I honestly don't know what to say.
"What happens if I don't get pregnant before Antonio...dies?"
Saint pulls back, makes me look at him. "You will."
"You can't know that." Cancer is unpredictable, and Antonio could turn on a dime.
"I know that we're going to keep trying," he smirks. It's the smile he gives me when I've done something he likes. "Practice makes perfect."
Despite everything, the stress, the pressure, the fear, I almost laugh. Leave it to Saint to turn a fertility conversation into innuendo.
It's not exactly comforting. But coming from Saint, it's close.
"I feel like I'm going crazy," I admit. "Seeing her pregnant. Knowing I'm still not. Knowing I'm disappointing everyone," I take a deep breath. "It's fucking with my head."
"You're not disappointing me."
"Aren't I? Isn't that my primary purpose? Womb and intel provider?"
His eyes darken. "You're more than that."
"Cock warmer?"
"Don't be stupid, though I do enjoy that."
I try to smirk, but I'm only half kidding.
Some days I think the moment I stop being interesting, the moment I can't give him what he needs, he'll be done with me.
And the terrifying part is...I don't want him to be done with me.
I like what we're building. It's thrilling. It's sexy.
And that's the most dangerous thing I could have done.
"I need to get it together," I wipe under my eyes. "I'm sure Adrian noticed me running out. He'll have questions."
"You don't have to go back in there."
"Yes, I do. If I run, Adrian wins. He gets to see me broken." I shake my head. "I won't give him that."
Saint studies me for a moment. Then nods. "Alright."
We stand there for a moment longer. His thumb brushes my cheek. It's a rare gesture of tenderness.
"You're not broken," he says again. "Well," he smirks. "No more than the rest of us."

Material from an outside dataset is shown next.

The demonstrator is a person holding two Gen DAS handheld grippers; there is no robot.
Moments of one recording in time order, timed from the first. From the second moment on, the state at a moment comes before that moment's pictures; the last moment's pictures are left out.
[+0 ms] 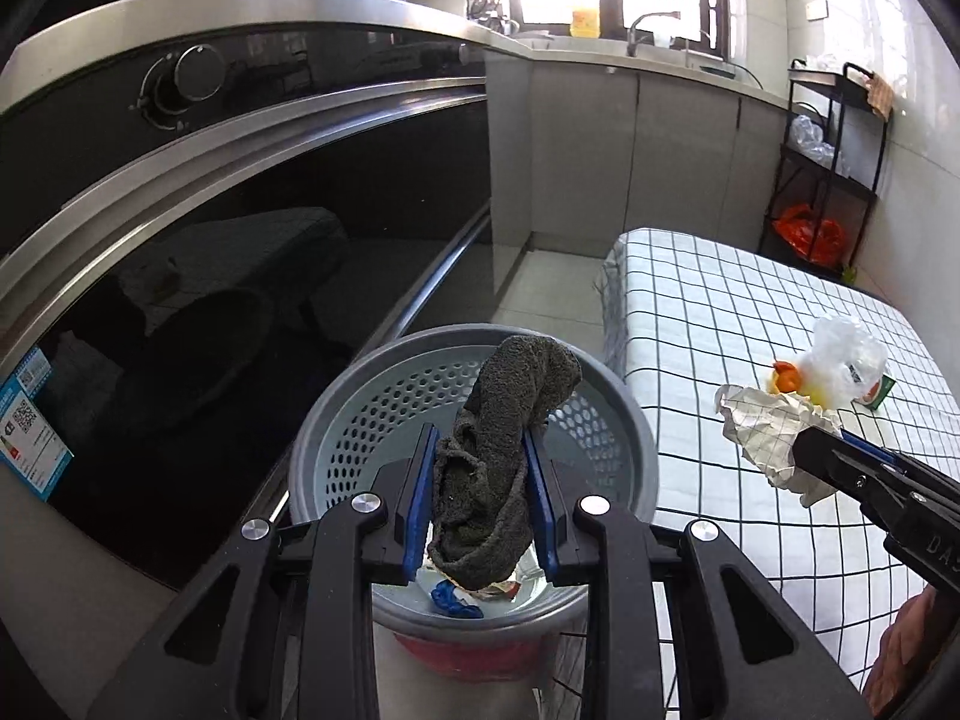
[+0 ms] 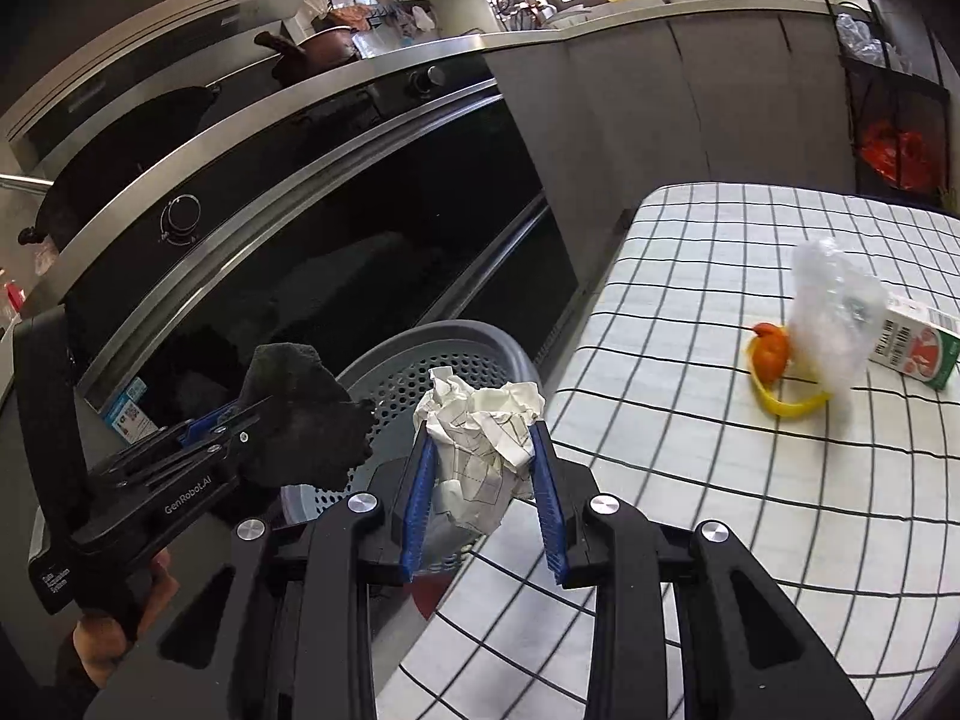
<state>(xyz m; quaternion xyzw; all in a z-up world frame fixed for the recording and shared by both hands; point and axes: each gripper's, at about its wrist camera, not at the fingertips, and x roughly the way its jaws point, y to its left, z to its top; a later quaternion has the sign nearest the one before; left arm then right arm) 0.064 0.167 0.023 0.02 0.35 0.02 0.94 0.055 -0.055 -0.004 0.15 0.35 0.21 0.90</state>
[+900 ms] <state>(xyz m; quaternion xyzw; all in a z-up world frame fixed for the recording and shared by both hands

It's the most emotional intelligence I've ever heard from him, and it causes warmth to spread through me.
"Thank you," I whisper.
He steps back, putting space between us. Back to business. "Ready?"
"As I'll ever be."
We walk back inside together. I excuse myself to the bathroom first. In the mirror, I barely recognize myself—eyes red-rimmed, lips pressed thin, shoulders tight with tension.
I fix my lipstick. Powder over the redness. Take three deep breaths.
By the time I open the door, I'm the perfect Marini wife again. Composed. Controlled.
Lying.
"Sorry about that," I say, sliding into my seat. "Something didn't agree with me."
Adrian's eyes are on me. Calculating. "You sure you're alright? You looked upset."
"I'm fine." I meet his stare. "Just caught off guard by the news. It's wonderful."
"Is it the stress?" he asks. There's concern there, but something else underneath. "With everything happening lately, the attacks, the losses, I imagine it's taking a toll."
Saint's hand tightens on my thigh under the table. A warning.
"We're handling it," I say carefully.
Adrian nods slowly, but his eyes don't leave mine. "Of course you are."
Sera looks concerned. "Please, tell me more about the twins. Do you know the genders yet?"
The conversation moves forward. I participate when necessary. Smile when appropriate. Play the role of supportive sister-in-law.
But inside, I'm calculating.
Calculating how much longer I can keep this up. How much longer before I actually do break. How much longer before Saint realizes I'm not worth the effort.
Because that's the truth I'm facing tonight:
I'm with a man who only values me for what I can give him.
And tonight proved it. The moment I couldn't give him the one thing he needs—couldn't produce the heir, couldn't be the perfect fertile wife—I fell apart. And he had to comfort me. Had to manage my breakdown like I'm another problem to solve.
That's all I am. A problem. A defective product.
He'll keep me as long as I'm useful. As long as the intel keeps coming and the sex is good and I don't become too much of a liability.
But the moment I stop providing? The moment I'm more trouble than I'm worth?
I'm disposable.
Everyone in my life has taught me that lesson. My mother. Adrian. Even Sera, sitting there glowing with her perfect pregnancy, proving what I can't do.
So, I smile through dessert. Make polite conversation. Let Saint's hand rest possessively on my thigh under the table.
And I bury the terror, the knowledge that I'm always one failure away from being thrown away, deep down where no one can see it.